2. The method of claim 1, wherein the input signal is transmitted directly via a first redundant path to the device, and wherein the input signal via a second redundant path, which includes a microcontroller (6), is transmitted to the device.

3. The method of claim 2, wherein the paths are diagnosed by the microcontroller (6).

4. The method of claim 2 or 3, wherein at least one redundant path and the microcontroller (6) are monitored by a system base circuit (2).

5. The method according to any one of the preceding claims, wherein at least one brake light is controlled redundantly.

6. The method according to any one of the preceding claims, wherein the function is controlled without delay and integrated into the at least one redundant path.

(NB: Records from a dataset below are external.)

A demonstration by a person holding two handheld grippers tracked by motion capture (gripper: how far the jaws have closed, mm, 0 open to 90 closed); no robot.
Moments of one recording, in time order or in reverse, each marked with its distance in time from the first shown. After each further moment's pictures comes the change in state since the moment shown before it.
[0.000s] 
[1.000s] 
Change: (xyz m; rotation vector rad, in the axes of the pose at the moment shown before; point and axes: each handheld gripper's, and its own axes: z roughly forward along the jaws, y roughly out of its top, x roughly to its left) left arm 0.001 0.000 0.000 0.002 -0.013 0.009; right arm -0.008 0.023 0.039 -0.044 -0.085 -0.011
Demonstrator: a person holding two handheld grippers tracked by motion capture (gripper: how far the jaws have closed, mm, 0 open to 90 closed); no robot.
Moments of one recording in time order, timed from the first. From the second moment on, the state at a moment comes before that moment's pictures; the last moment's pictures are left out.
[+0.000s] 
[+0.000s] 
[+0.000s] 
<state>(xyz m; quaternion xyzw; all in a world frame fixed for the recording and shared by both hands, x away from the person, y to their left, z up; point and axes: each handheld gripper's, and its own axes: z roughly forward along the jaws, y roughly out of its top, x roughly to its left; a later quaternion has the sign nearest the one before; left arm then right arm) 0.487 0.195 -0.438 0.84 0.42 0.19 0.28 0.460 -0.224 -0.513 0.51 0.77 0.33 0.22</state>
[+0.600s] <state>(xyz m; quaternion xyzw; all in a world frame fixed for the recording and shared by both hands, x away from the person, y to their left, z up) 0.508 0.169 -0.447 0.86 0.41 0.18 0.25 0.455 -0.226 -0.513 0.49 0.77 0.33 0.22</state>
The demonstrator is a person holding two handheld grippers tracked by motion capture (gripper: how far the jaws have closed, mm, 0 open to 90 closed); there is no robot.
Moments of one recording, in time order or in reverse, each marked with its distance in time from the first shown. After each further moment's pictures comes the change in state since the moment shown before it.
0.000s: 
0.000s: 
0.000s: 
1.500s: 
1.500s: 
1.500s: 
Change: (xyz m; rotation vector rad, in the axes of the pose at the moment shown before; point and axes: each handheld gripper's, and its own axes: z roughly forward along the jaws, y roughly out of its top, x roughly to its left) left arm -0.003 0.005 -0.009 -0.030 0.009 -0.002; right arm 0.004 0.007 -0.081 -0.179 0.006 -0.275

7. An apparatus for providing an emergency function provided for the redundant activation of a function, wherein this apparatus comprises a number of redundant paths along which an input signal (52) provided for triggering the function Means, which is designed to implement the function to be transmitted redundantly, and wherein the device is adapted to perform a diagnosis of at least one redundant path.

8. The apparatus of claim 7, wherein the redundant paths along logical

Elements within a module.

9. Device according to claim 7 or 8, comprising a microcontroller (6), which is arranged at the beginning of a first branch of a redundant path.

10. The apparatus of claim 9, wherein the microcontroller (6) via a respective read-back line (32, 34) is connected to one of the redundant paths.

An apparatus according to claim 9 or 10, comprising a system base circuit connected to the microcontroller (6) and located at the beginning of a second branch of the redundant path.

12. Computer program with program code means to perform all the steps of a method according to one of claims 1 to 6, when the computer program on a computer or a corresponding computing unit, in particular in a device according to one of claims 7 to 11, is executed.

A computer program product comprising program code means stored on a computer readable medium for performing all the steps of a method as claimed in any one of claims 1 to 6 when the computer program is run on a computer or equivalent computer

Computing unit, in particular in a device according to one of claims 7 to 11, is executed.